The good news is that the errors rates have fallen down substantially. The bad news is we still got it. I did 25 test runs with our test suite yesterday, and the UnexpectedConnectionClosureException only happened once (before happened around 50-80% of the time)
Update from our side, our current error rate for getting this error is around 15-20% which is a lot lower then before (however we are still getting it).
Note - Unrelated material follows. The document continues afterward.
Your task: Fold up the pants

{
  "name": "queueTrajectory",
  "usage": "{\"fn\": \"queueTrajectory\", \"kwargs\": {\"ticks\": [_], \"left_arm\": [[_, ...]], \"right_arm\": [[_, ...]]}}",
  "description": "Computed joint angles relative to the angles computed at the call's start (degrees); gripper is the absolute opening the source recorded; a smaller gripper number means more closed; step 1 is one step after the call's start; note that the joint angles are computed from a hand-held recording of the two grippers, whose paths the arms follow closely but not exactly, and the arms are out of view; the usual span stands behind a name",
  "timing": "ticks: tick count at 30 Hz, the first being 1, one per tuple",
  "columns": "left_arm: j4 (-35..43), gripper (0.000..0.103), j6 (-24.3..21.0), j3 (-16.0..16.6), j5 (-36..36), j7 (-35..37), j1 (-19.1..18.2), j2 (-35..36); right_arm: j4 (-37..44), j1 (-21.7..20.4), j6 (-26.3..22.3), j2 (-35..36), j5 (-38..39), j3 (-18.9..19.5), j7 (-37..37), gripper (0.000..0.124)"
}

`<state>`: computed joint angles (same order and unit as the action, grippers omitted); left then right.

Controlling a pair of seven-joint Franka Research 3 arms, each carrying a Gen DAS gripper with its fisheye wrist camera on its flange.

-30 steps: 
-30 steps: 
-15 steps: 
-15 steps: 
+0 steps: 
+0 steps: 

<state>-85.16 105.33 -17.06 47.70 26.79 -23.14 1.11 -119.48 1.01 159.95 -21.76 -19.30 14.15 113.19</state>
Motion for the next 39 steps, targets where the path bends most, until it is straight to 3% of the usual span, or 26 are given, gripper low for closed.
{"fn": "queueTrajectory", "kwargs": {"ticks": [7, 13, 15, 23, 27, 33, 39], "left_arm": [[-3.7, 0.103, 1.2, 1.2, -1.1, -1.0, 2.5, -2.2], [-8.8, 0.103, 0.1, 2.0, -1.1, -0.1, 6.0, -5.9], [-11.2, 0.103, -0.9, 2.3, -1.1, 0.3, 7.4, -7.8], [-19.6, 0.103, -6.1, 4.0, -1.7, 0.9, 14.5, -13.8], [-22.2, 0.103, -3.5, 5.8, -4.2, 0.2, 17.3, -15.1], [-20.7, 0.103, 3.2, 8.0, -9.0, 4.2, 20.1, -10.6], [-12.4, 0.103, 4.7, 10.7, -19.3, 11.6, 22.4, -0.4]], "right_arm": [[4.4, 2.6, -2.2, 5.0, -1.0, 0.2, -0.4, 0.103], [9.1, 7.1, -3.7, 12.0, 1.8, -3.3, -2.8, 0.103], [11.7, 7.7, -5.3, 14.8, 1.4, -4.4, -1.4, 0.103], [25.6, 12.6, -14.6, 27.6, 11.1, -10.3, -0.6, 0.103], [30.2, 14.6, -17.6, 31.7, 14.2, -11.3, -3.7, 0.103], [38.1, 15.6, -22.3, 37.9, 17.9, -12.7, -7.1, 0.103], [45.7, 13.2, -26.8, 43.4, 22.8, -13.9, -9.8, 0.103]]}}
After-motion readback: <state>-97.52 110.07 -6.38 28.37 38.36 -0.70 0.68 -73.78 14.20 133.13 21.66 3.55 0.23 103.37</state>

I have submitted another trace output (using the entity.dataBytes.runWith(Sink.ignore) workaround to lightbend.
Many thanks to @jrudolph who helped diagnose the root cause, it appeared that the issue is that akka-stream-json (the json streaming library we used) would sometimes cancel the json stream. This then happened to propagate to the main connection stream, which means the http connection stream would also cancel.
@johanandren close this ticket for now, will re-open if the problem persists or this isn't the root cause
Let's summarize:
So, removing the cancelling code in akka-stream-json is a good workaround for now, but it might also mean that a connection stays now open longer than necessary because it isn't cancelled any more. As I understand it the cancellation in akka-stream-json was only necessary to be able to ignore potential trailing extra (json) data after the main response. (I'll also have a look at the tickets over there.)
@jrudolph
the original here is still a bug in the connection pool: if ever possible the PoolSlot should not send a new request to a connection that is soon to be closed
To clarify, the current workaround for this issue is to use entity.dataBytes.runWith(Sink.ignore) instead of discardEntityBytes (in which case, when akka-stream-json gets updated I will remove the safeEntity fix but the discardEntityBytes workaround will remain)
Has this been fixed in the new client connection pool implementation introduced in 10.1.0? Or would a fix require an implementation of #1686?
Could someone help me to understand why entity.dataBytes.runWith(Sink.ignore) can be different of discardEntityBytes?
From the code, it is exactly what discardEntityBytes is doing:
override def discardBytes(mat: Materializer): HttpMessage.DiscardedEntity =
new HttpMessage.DiscardedEntity(dataBytes.runWith(Sink.ignore)(mat))
And DiscardedEntity is just a wrapper for Sink.ignore: Future[Done]
Has this been fixed in the new client connection pool implementation introduced in 10.1.0? Or would a fix require an implementation of #1686?
The bug portion of this has been fixed with the new pool. So let's close this issue as fixed and use #1479 to track the remaining improvements.
Most helpful comment
I reproduced it with this test in
LowLevelConnectionSpec:It happens when a streamed entity of a previous response is discarded / cancelled after a new request has already been scheduled to the new connection. I'm not yet sure what the right behavior should be or how to fix it but it's good to have it verified as a bug.